With Mayim’s book about attachment parenting coming out soon, I have been reflecting on my own mother’s experience. She has kindly agreed to let me write about her ordeal and I want to thank her for allowing me to share her story. (Please note that my interpretation of the events and the conclusions I have drawn are entirely my own).
It was another time, another generation, and things were different. My mother didn’t ask the questions we ask now, as most people blindly followed doctors’ orders. The trust in the white coat was immeasurable. My mother’s recollection of my birth story has some holes in it from the fog of memory, but it is an extraordinary story nonetheless.
She miscarried before I was conceived and lost an ovary and fallopian tube in the process. An elevator door shut on her stomach and caused the miscarriage, but there was a giant cyst in her uterus that would have caused it eventually anyway. In any event, the fact she got pregnant with me is pretty miraculous considering she had half the equipment. Her pregnancy was non-eventful and like most first babies, I was a few days overdue.
The doctor stripped her membranes and it was incredibly painful. She thinks they gave her drugs to induce and remembers getting an epidural. She had an episiotomy (from what I can tell, they cut through all layers and then cut some more when I got stuck) that caused her almost unbearable discomfort. I was born healthy with a full head of hair, but my mother was too weak to hold me for long. Towards the end of her one-week hospital stay, her self-disintegrating stitches gave way prematurely and she started hemorrhaging. Two blood transfusions later, she was stable but needed to stay in the hospital for an additional week. She was still too feeble to hold me for long.
The day after she was released from the hospital, she was rushed back by ambulance in excruciating pain. The unexplained pains she experienced for the nine months of her pregnancy were finally diagnosed as she was at long last allowed to get an X-ray. She had gallstones stuck in her bile duct and was severely jaundiced. She had to wait a week in the hospital until they could remove her gall bladder. She was weak, in pain, and recovering from a major surgery. She could hold me and cuddle me, but only for brief amounts of time. She stayed in the hospital for another week after the surgery, and the nurse who was caring for me stayed on for two additional weeks after she got home.
Those were the first six weeks of my life. Incredibly, things went from bad to worse. When I was 12-weeks-old, my father went in for a routine hernia operation. He came out with a diagnosis of Stage IV cancer.
My mother has incredible guilt over these events, and I have told her repeatedly that she is not to blame. But these events put us on a path that, even though no one is at fault, I feel had irreversible consequences: I did not bond with my mother in the first few weeks of my life. There was no skin-on-skin, no breastfeeding, limited holding, and certainly no “wearing me” (was that even an option 30+ years ago in the Western Hemisphere?). For the first six weeks of my life, we had very limited interaction. And then after 12 weeks, I’m not sure how emotionally present she could have been. I can’t fathom how hard it must have been for her when my father was diagnosed with cancer. Caring for a newborn while trying to also focus on saving your husband’s life? Unimaginable.
My father died just after my fourth birthday. Those four years must have been so terribly difficult for my mother. It is a testament to her strength that she is here today: strong, loving, and enjoying being a bubbe every minute of every day.

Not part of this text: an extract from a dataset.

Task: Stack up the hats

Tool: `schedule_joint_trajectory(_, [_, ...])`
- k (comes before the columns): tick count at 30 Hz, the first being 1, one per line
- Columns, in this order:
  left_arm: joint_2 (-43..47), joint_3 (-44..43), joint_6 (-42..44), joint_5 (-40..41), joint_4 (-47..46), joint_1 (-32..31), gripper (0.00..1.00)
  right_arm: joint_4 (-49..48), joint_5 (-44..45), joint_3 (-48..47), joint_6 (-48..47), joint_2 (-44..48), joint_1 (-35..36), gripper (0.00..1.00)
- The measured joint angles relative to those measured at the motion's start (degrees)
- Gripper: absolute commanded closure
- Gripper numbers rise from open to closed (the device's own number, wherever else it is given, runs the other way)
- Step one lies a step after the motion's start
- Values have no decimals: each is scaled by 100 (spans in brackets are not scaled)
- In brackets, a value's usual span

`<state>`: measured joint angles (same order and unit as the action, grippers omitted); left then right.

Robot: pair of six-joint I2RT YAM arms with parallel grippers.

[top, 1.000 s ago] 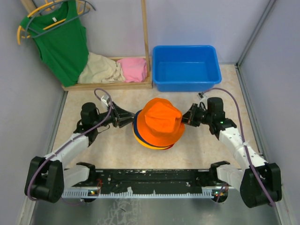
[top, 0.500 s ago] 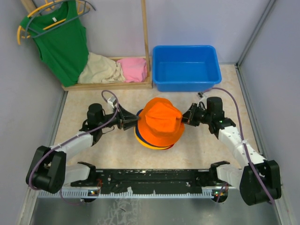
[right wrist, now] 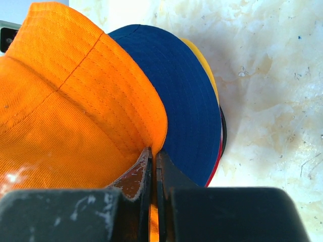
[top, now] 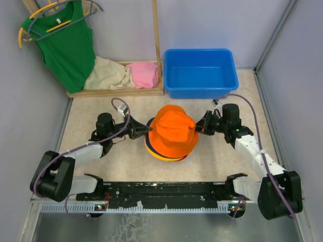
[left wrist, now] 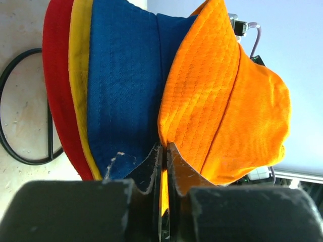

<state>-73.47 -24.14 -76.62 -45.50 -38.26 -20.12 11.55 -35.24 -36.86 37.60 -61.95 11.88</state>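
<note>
The hats sit stacked in the middle of the table. The bright orange hat (top: 174, 130) is on top, over the navy blue hat (left wrist: 126, 75), the yellow-orange hat (left wrist: 78, 75) and the red hat (left wrist: 55, 75). My left gripper (top: 145, 132) lies at the stack's left side, shut on the orange hat's brim (left wrist: 192, 101), with orange cloth showing between its jaws (left wrist: 164, 146). On the opposite side, my right gripper (top: 200, 127) is shut on the same brim (right wrist: 154, 150), just above the navy brim (right wrist: 186, 111).
A blue bin (top: 201, 72) stands behind the stack. A wooden rack at the back left holds beige (top: 107, 74) and pink (top: 143, 74) folded clothes, and a green tank top (top: 65, 45) hangs on a hanger. A black ring (left wrist: 10, 126) lies under the hats.
My left gripper has slid right up to the stack and closed on the orange hat's brim. The right gripper has kept its grip and place.
</note>
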Motion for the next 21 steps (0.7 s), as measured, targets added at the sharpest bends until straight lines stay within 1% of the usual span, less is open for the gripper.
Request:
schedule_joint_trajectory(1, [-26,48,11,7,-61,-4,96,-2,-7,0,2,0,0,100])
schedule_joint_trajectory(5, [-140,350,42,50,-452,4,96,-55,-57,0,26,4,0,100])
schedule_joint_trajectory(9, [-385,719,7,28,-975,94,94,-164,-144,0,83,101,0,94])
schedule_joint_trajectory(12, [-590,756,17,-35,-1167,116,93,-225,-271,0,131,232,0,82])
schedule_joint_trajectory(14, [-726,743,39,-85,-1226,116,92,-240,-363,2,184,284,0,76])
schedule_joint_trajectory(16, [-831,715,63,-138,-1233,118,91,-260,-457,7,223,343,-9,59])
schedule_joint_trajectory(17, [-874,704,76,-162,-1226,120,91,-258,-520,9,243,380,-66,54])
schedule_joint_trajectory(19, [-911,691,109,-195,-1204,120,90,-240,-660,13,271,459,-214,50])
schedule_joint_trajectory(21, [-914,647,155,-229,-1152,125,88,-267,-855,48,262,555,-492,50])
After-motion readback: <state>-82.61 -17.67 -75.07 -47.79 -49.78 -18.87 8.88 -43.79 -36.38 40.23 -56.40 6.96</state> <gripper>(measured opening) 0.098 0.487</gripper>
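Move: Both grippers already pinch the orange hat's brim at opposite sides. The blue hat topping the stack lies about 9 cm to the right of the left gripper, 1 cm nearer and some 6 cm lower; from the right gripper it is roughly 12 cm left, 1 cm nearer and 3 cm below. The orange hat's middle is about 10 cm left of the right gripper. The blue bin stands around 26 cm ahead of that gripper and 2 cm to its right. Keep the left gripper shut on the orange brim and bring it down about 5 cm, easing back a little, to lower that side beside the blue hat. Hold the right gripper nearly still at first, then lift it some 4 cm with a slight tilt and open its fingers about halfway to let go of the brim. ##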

I don’t wonder what might have been if circumstances had been different. This was our lot in life. My mother did the very best she could. She took me to baby events, children’s theater, parks, and story time at the library. And yet, for as long as I can remember, I have felt that something was missing; I am quite certain some of it stems from this period. There is a disconnect with my mother that I am sad about but also accept since there is nothing any of us can do to reverse those first few weeks of my life. The experience shaped us, but it did not define us.
When I had my first child, I breastfed him, wore him in more types of baby carriers than I care to admit, and enveloped him in my arms at every opportunity so I could inhale his very essence. I would hold him close and cuddle whenever I could. We looked deeply into each other’s eyes for hours while breastfeeding, getting to know one another so well we could communicate without sounds or words. I have no doubt we developed a deep bond from those first few weeks of his life.
My mother did not have a choice about whether she wanted to do attachment parenting, or even whether to nurse me. But most of us do enjoy that freedom, and we should not take it for granted. I’m grateful for being able to choose to practice some aspects of attachment parenting, and I am hopeful that the bond I’ve created with my son will endure and lead him to a happy life.